Она не обращает внимания на его отповедь.
– Если вы найдете себе жену, – говорит она, – эта женщина могла бы стать ему матерью.
Он хохочет.
– Какая женщина захочет выйти замуж за такого мужчину, как я, – чужака, у которого нет за душой даже смены одежды? – Он ожидает, что девушка заспорит, но нет. – Кроме того, даже если бы я нашел себе жену, откуда знать, что она захочет, знаете, приемного ребенка? И примет ли ее наш юный друг?
– Никогда не знаешь. Дети приспосабливаются.
– Да что вы заладили! – В нем вспыхивает гнев. Что эта самоуверенная девушка знает о детях? И по какому праву она ему проповедует? И тут части картинки сходятся. Неказистая одежда, обескураживающая суровость, разговоры о заступниках… – Вы не монахиня часом, Ана? – спрашивает он.
Она улыбается.
– С чего вы взяли?
– Вы из тех, кто покинул монастырь и живут в миру? Выполняют работу, за которую больше никто не хочет браться, – в тюрьмах, приютах, лечебницах? В центрах приема беженцев?
– Какая нелепость. Конечно, нет. Центр – не тюрьма. И не благотворительное заведение. Это часть социальной программы.
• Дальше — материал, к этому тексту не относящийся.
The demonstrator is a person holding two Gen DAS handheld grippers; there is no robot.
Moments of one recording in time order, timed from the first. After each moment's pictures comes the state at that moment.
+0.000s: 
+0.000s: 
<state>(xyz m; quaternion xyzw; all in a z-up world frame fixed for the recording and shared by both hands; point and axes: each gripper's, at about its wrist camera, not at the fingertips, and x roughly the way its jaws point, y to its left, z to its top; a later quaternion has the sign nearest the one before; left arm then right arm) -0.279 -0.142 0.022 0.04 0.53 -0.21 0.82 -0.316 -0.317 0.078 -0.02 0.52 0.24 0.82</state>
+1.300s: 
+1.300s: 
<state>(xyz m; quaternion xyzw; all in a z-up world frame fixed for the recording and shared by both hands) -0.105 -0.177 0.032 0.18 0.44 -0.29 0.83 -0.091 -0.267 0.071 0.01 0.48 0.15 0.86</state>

– Пусть так, но как можно терпеть нескончаемый поток людей вроде нас – беспомощных, невежественных, нуждающихся, без какой-нибудь веры, что придает сил?
– Веры? Вера здесь вообще ни при чем. Вера бывает в то, что делаешь, даже если это не приносит видимых плодов. Центр не таков. Прибывающим людям нужна помощь, и мы им помогаем. Мы помогаем, и жизнь их улучшается. Это все видно. Ничто здесь не требует слепой веры. Мы делаем свою работу, и все устраивается хорошо. Проще некуда.
– Нет ничего незримого?
– Нет ничего незримого. Две недели назад вы были в Бельстаре. На прошлой неделе вы нашли работу в порту. Сегодня у вас пикник в парке. Что тут незримого? Это улучшение, наблюдаемое улучшение. В общем, отвечая на ваш вопрос: нет, я не монахиня.
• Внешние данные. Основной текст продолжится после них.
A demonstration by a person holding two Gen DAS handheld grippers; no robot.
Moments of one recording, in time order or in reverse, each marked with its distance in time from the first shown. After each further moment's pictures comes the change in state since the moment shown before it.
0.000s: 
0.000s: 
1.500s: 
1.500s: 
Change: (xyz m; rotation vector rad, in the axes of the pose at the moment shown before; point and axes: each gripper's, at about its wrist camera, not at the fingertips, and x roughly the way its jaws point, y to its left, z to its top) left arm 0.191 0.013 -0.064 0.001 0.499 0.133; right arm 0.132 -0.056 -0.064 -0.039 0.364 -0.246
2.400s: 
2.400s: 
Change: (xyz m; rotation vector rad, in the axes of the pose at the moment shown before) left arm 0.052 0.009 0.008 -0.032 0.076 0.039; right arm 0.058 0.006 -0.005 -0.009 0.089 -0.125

– Тогда откуда этот аскетизм, который вы проповедуете? Вы велите нам усмирить голод, уморить собаку внутри. С чего? Что плохого в голоде? Аппетит дан для того, чтобы сообщать нам о наших нуждах, разве нет? Не будь у нас аппетита, не будь желаний, как бы мы жили?
Ему этот вопрос кажется хорошим, серьезным – вышколенная молодая монахиня теперь попалась бы.
Ответ ей дается легко – так легко и таким тихим голосом, словно не предназначается ребенку, что он сначала не понимает:
– И куда же, в вашем случае, ведут вас желания?
– Мои желания? Можно, я буду откровенен?
– Можете.
– При всем уважении к вашему гостеприимству, они ведут меня к чему-то большему, чем крекеры и протертая фасоль. Они ведут, например, к бифштексу с картофельным пюре и подливой. И, я уверен, этот юноша, – дотянувшись, он хватает ребенка за руку, – чувствует то же самое. Правда?